__REQUIREMENT__
The reply should hold only the lines below beginning at the one with "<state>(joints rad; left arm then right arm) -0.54" and ending at the one with "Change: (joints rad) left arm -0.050", copied exactly, with every picture left out.

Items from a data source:

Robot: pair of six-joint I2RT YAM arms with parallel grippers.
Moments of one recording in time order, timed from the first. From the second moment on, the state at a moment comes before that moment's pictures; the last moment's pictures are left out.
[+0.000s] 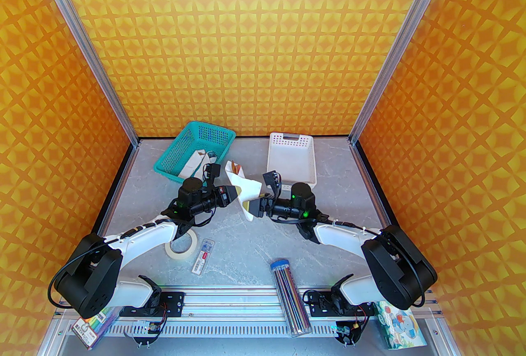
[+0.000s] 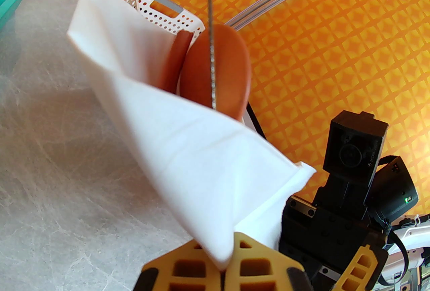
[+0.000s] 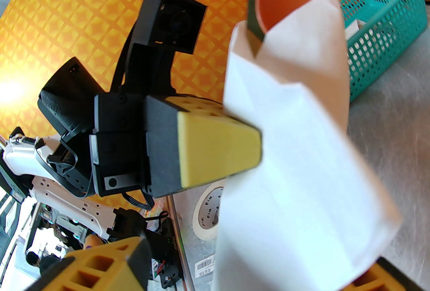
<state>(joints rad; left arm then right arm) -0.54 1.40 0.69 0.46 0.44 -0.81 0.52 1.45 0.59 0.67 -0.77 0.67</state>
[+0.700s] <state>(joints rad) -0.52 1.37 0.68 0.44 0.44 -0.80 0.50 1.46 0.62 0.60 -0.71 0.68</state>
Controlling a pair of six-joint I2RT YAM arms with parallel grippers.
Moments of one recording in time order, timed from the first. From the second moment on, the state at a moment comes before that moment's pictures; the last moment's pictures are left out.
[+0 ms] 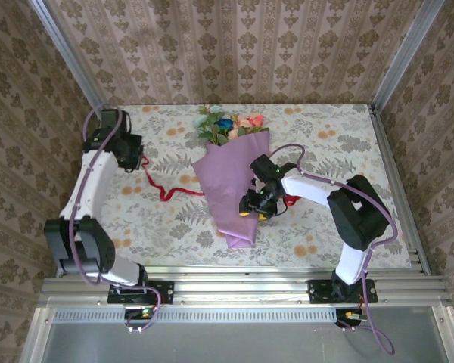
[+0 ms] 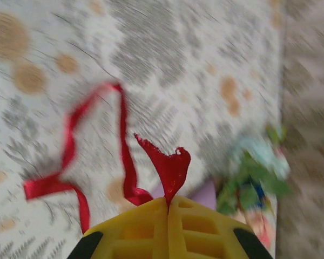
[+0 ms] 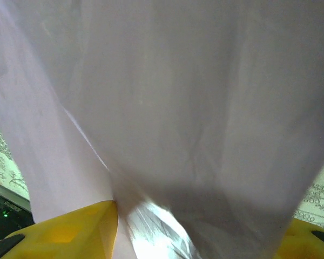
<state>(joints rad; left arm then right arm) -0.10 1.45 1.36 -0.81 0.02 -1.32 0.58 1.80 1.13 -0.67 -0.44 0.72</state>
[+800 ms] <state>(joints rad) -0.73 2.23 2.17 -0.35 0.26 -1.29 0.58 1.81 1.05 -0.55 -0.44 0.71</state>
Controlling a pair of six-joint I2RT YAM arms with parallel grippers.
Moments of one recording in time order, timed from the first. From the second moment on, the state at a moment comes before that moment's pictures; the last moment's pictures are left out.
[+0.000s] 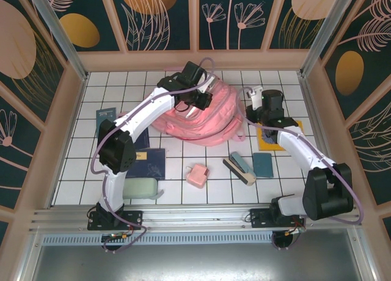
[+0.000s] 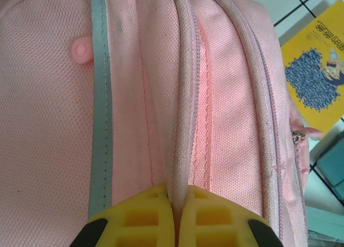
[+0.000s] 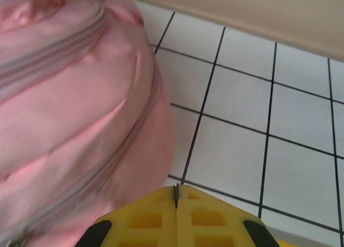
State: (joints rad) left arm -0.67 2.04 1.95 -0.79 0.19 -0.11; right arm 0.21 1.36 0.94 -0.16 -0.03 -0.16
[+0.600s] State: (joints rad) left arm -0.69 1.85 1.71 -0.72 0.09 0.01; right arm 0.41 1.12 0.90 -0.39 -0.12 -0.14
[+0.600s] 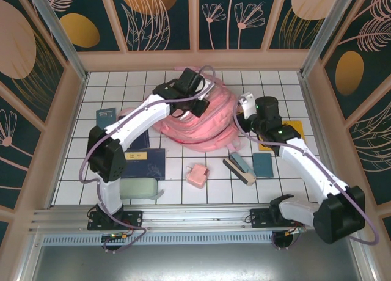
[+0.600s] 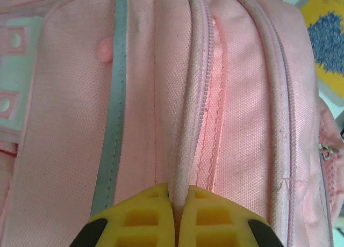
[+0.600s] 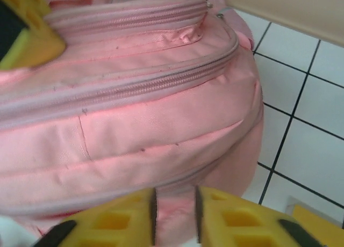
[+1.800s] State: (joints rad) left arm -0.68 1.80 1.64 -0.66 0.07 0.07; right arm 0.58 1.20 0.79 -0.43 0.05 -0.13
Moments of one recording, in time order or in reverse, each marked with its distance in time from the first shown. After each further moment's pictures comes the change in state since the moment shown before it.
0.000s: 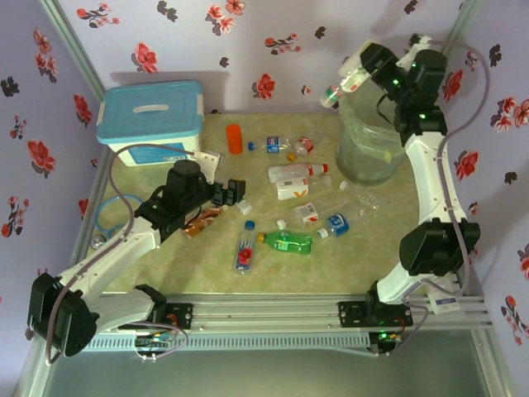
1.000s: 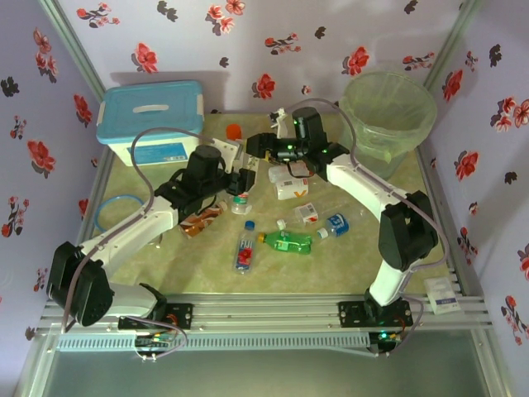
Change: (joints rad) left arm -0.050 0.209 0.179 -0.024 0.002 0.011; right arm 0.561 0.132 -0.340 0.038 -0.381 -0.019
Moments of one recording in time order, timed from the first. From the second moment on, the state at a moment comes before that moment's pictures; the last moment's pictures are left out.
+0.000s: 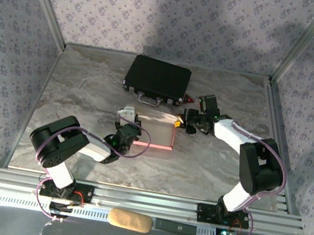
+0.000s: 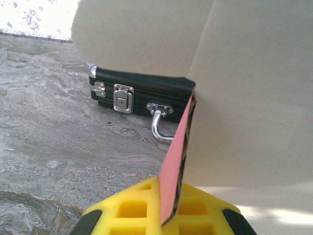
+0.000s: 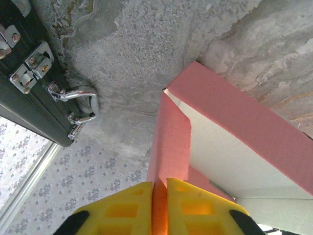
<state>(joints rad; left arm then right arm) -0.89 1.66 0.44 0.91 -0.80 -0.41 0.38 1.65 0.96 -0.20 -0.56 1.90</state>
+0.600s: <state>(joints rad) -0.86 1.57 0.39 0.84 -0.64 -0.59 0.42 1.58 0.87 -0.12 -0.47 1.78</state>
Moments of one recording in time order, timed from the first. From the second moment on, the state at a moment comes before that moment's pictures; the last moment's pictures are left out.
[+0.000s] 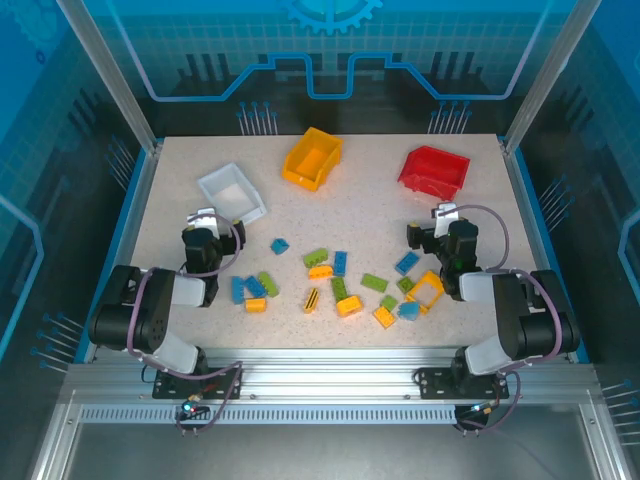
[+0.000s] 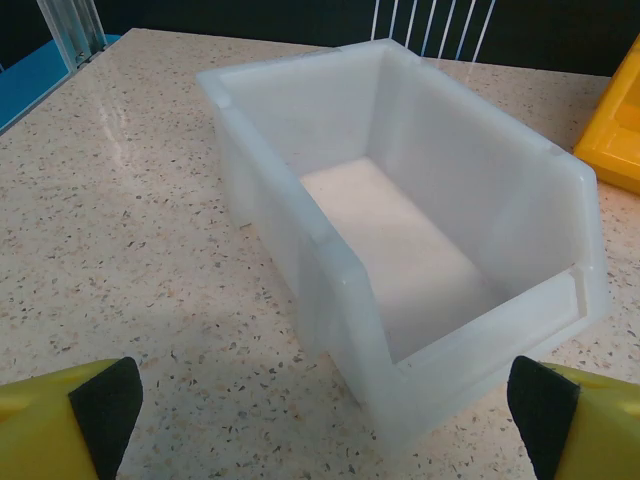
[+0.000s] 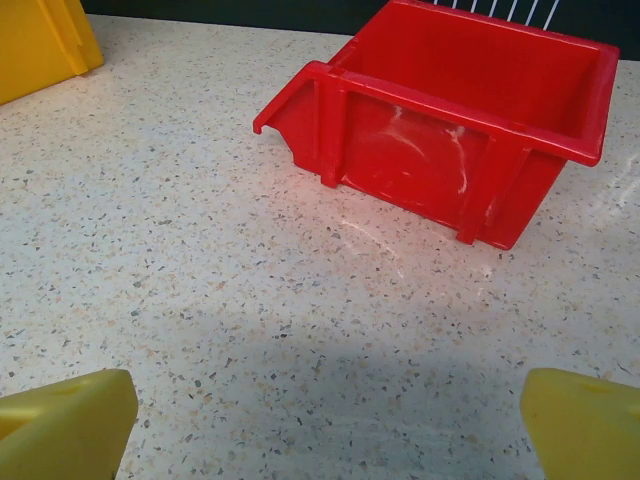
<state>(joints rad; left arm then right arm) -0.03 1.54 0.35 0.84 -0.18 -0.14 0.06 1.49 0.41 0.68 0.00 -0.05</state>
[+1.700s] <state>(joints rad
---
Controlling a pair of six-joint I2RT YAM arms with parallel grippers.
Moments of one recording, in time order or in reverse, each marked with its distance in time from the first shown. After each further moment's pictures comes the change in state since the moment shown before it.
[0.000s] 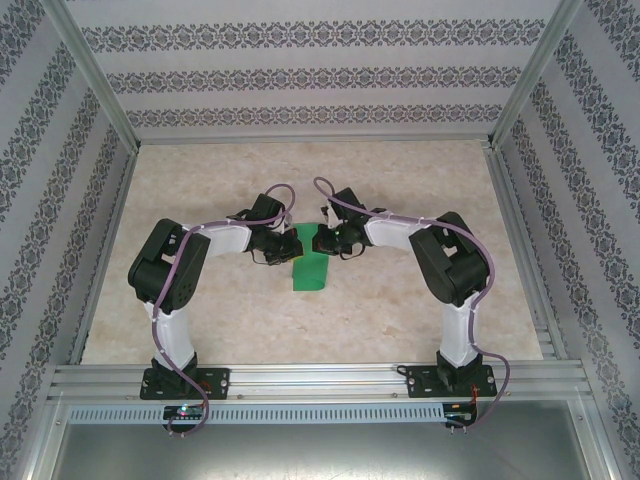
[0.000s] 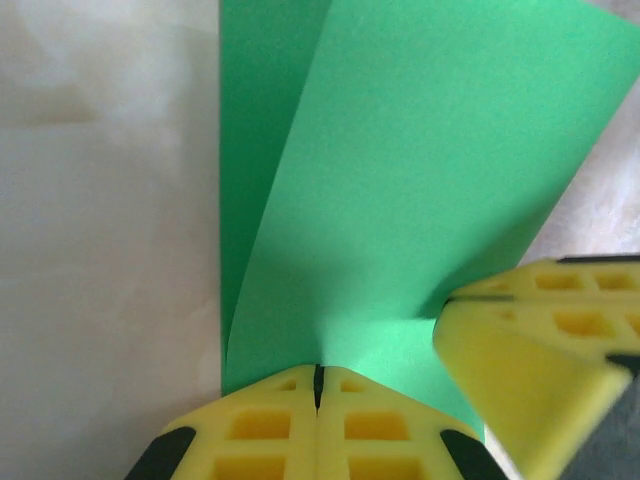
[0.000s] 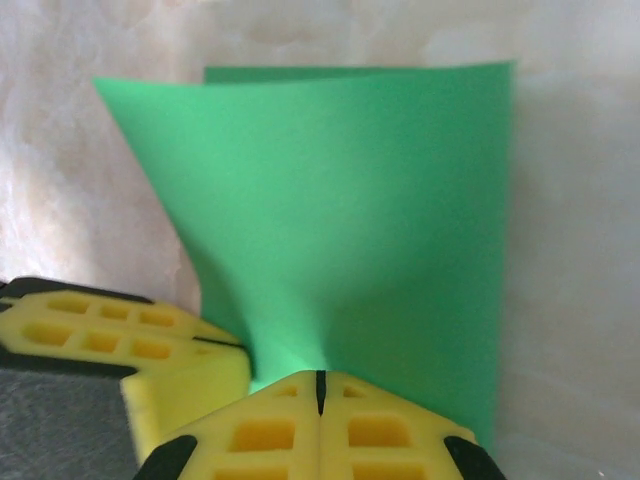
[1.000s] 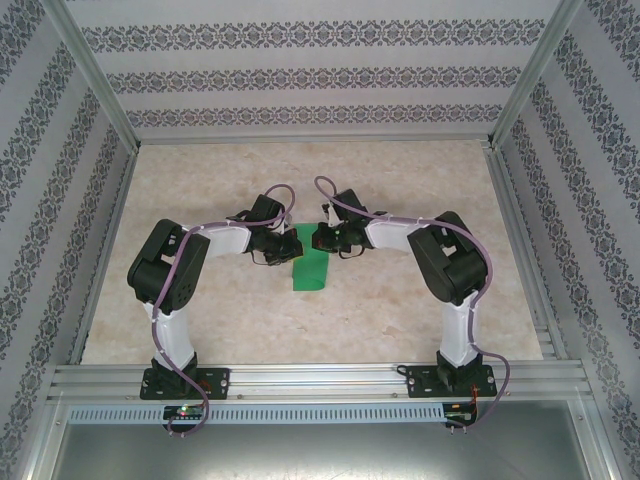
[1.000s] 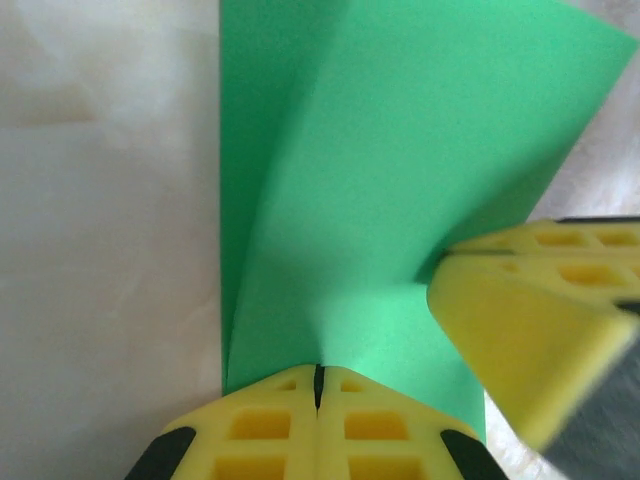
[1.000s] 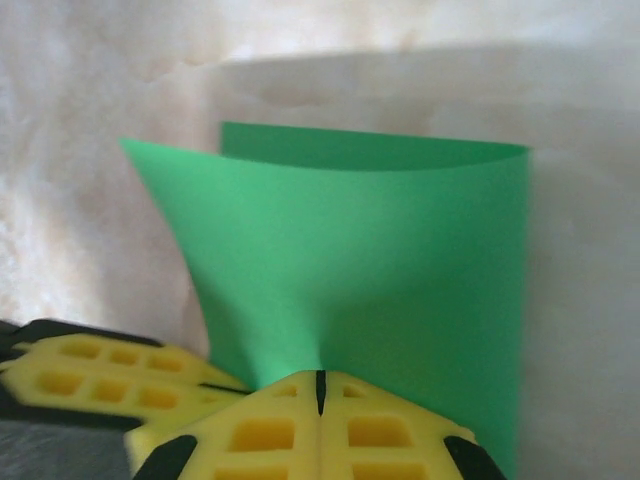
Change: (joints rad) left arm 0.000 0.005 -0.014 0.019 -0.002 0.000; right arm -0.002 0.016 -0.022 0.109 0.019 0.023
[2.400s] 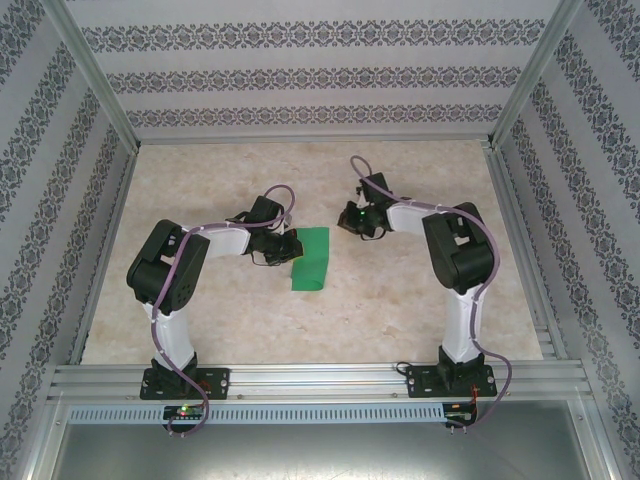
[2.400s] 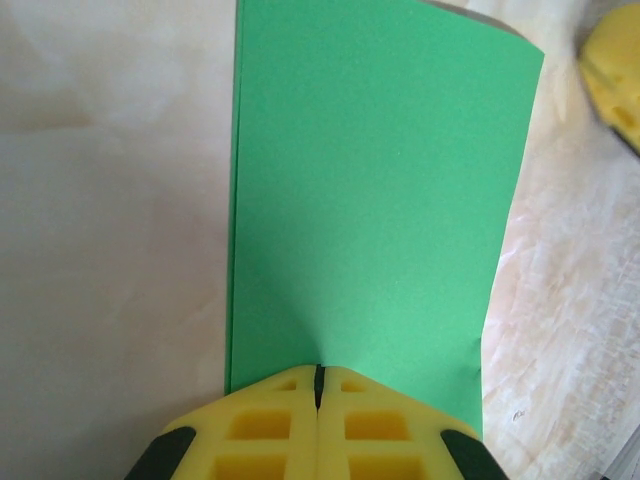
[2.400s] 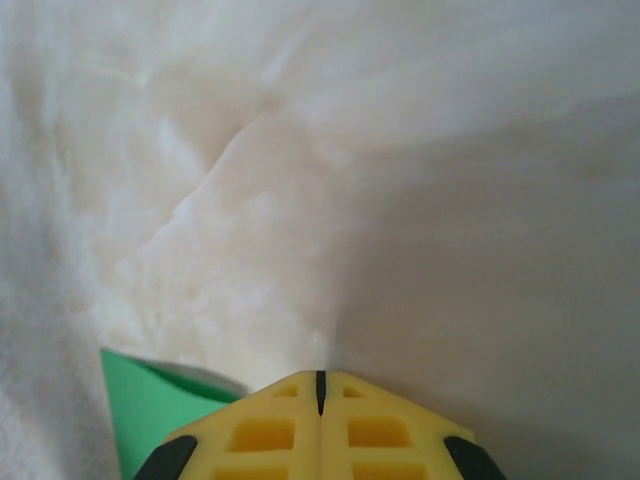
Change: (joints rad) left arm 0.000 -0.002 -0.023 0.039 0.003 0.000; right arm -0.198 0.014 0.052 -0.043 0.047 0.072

__SOLUTION TO THE EXERCISE__
<state>(joints rad; left arm then right arm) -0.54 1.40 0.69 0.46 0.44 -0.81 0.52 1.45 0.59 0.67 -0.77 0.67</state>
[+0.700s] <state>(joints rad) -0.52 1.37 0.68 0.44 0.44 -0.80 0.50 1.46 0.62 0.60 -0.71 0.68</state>
Controlling a pair of six-joint I2RT YAM arms with parallel grippers.
Moments of one recording in time order, timed from the first. From the second moment on, the state at a moment comes before that moment's pictures; the last moment's pictures are left out.
[+0 ms] 
[+0 ms] 
[+0 ms] 
<state>(joints rad; left arm then right arm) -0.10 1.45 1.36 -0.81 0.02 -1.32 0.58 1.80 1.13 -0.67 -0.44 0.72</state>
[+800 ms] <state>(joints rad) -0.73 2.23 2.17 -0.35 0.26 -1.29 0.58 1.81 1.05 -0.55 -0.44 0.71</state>
Controlling a pair of six-joint I2RT YAM arms with parallel grippers.
Moments of one recording in time order, timed from the first. From the second moment on, the state at a moment comes before that moment's pictures; the last moment's pictures are left out.
[+0.000s] 
[+0.000s] 
[+0.000s] 
State: (joints rad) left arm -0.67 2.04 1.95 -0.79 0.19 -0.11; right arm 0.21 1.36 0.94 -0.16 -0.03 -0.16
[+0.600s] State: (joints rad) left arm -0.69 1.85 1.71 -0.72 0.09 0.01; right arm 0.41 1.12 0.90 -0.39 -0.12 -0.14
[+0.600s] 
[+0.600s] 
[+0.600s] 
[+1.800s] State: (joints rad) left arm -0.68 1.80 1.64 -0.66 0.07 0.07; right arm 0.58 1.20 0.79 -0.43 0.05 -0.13
Moments of one recording, in time order or in reverse, each marked with its distance in time from the first shown. After each further moment's pictures comes the change in state since the moment shown before it.
0.000s: 
1.000s: 
Change: (joints rad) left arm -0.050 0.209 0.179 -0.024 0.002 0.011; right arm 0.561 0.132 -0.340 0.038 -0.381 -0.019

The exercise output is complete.